● TASK INSTRUCTIONS: Could you retype the entries below exactly, omitting every picture?

● MATERIAL FOR THIS TASK:
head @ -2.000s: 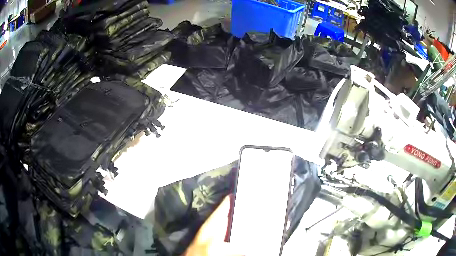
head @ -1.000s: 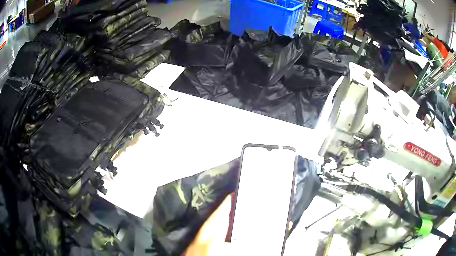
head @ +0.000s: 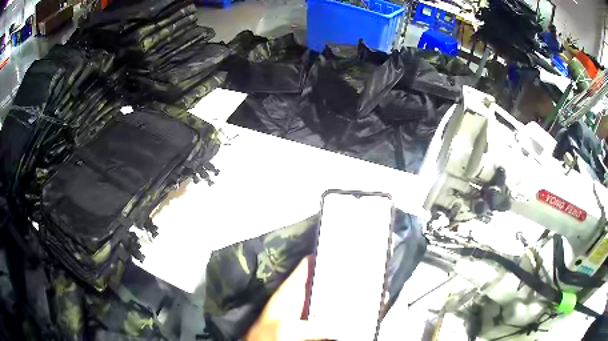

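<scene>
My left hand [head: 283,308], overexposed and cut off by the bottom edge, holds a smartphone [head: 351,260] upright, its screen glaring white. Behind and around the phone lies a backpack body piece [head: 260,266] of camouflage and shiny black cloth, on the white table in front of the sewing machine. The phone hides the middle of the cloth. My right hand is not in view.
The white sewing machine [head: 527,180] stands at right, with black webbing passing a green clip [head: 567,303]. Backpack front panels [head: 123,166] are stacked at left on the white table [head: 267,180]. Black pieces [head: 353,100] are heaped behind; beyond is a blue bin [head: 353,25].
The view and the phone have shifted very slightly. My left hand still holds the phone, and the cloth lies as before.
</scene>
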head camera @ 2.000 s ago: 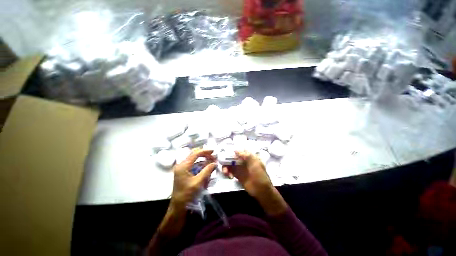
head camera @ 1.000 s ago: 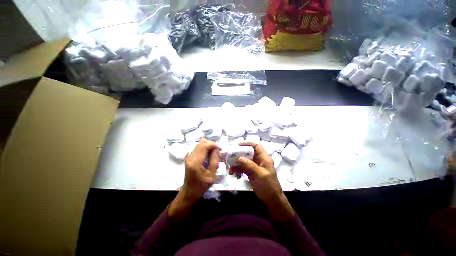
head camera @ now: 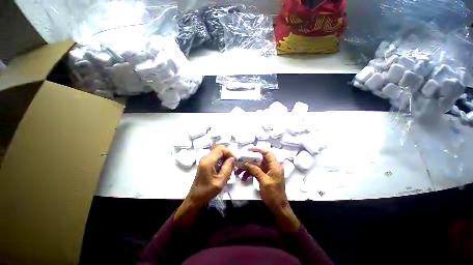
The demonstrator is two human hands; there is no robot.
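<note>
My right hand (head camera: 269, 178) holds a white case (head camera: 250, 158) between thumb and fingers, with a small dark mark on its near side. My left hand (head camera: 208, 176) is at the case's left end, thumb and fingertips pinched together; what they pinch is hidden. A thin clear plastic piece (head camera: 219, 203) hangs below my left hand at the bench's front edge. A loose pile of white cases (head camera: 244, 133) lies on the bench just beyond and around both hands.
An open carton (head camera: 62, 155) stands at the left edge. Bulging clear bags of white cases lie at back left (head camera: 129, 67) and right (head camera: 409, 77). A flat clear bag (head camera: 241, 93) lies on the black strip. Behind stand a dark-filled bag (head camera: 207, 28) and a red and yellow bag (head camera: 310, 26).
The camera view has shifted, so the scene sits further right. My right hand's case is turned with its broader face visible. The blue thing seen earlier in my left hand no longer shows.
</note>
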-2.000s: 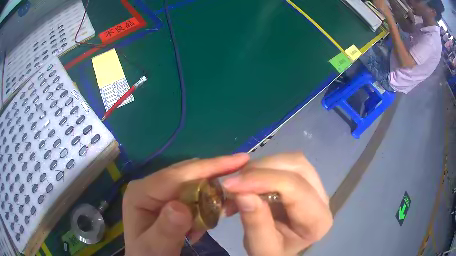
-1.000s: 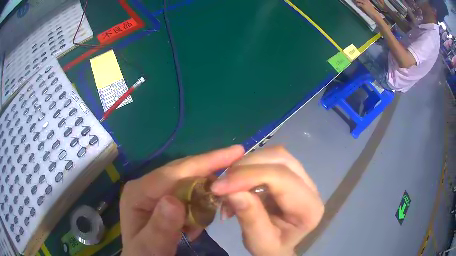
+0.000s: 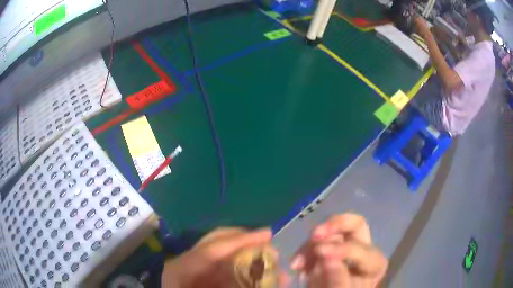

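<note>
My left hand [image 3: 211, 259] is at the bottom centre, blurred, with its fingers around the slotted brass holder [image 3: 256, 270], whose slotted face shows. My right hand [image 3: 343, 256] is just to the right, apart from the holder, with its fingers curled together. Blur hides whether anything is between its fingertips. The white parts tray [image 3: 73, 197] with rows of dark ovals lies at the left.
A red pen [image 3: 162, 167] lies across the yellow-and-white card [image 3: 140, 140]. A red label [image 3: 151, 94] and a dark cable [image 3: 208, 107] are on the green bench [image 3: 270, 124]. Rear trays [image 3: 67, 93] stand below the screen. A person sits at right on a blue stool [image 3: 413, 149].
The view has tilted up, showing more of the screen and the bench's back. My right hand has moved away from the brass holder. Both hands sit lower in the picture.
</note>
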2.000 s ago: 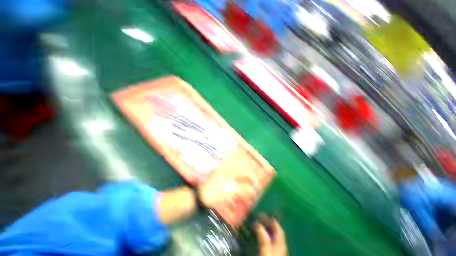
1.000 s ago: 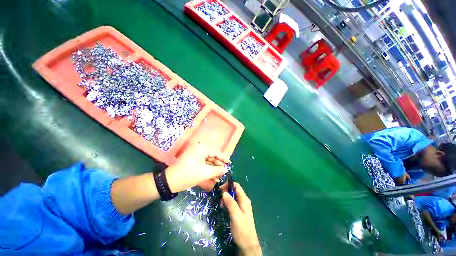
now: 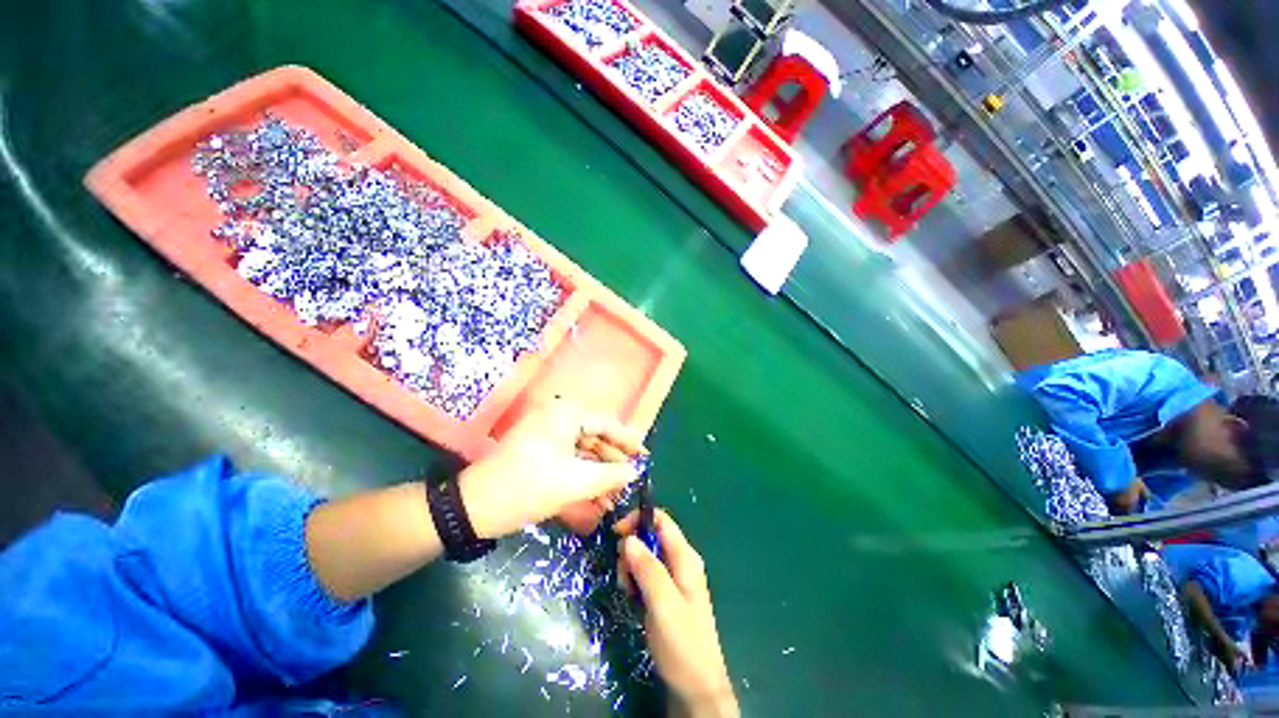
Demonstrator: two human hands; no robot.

● SOLUTION TO THIS PROBLEM:
head @ -2.000s: 
head @ -1.000s: 
head @ +0.000s: 

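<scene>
My left hand [head: 283,308], overexposed and cut off by the bottom edge, holds a smartphone [head: 351,260] upright, its screen glaring white. Behind and around the phone lies a backpack body piece [head: 260,266] of camouflage and shiny black cloth, on the white table in front of the sewing machine. The phone hides the middle of the cloth. My right hand is not in view.
The white sewing machine [head: 527,180] stands at right, with black webbing passing a green clip [head: 567,303]. Backpack front panels [head: 123,166] are stacked at left on the white table [head: 267,180]. Black pieces [head: 353,100] are heaped behind; beyond is a blue bin [head: 353,25].
The view and the phone have shifted very slightly. My left hand still holds the phone, and the cloth lies as before.
</scene>
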head camera @ 2.000 s ago: 
head camera @ 1.000 s ago: 
head camera @ now: 
The demonstrator is two human hands; there is no robot.
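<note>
My right hand (head camera: 269, 178) holds a white case (head camera: 250, 158) between thumb and fingers, with a small dark mark on its near side. My left hand (head camera: 208, 176) is at the case's left end, thumb and fingertips pinched together; what they pinch is hidden. A thin clear plastic piece (head camera: 219, 203) hangs below my left hand at the bench's front edge. A loose pile of white cases (head camera: 244, 133) lies on the bench just beyond and around both hands.
An open carton (head camera: 62, 155) stands at the left edge. Bulging clear bags of white cases lie at back left (head camera: 129, 67) and right (head camera: 409, 77). A flat clear bag (head camera: 241, 93) lies on the black strip. Behind stand a dark-filled bag (head camera: 207, 28) and a red and yellow bag (head camera: 310, 26).
The camera view has shifted, so the scene sits further right. My right hand's case is turned with its broader face visible. The blue thing seen earlier in my left hand no longer shows.
</note>
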-2.000s: 
-1.000s: 
+0.000s: 

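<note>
My left hand [image 3: 211, 259] is at the bottom centre, blurred, with its fingers around the slotted brass holder [image 3: 256, 270], whose slotted face shows. My right hand [image 3: 343, 256] is just to the right, apart from the holder, with its fingers curled together. Blur hides whether anything is between its fingertips. The white parts tray [image 3: 73, 197] with rows of dark ovals lies at the left.
A red pen [image 3: 162, 167] lies across the yellow-and-white card [image 3: 140, 140]. A red label [image 3: 151, 94] and a dark cable [image 3: 208, 107] are on the green bench [image 3: 270, 124]. Rear trays [image 3: 67, 93] stand below the screen. A person sits at right on a blue stool [image 3: 413, 149].
The view has tilted up, showing more of the screen and the bench's back. My right hand has moved away from the brass holder. Both hands sit lower in the picture.
</note>
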2.000 s ago: 
1.000 s ago: 
now: 
Demonstrator: two human hands; no robot.

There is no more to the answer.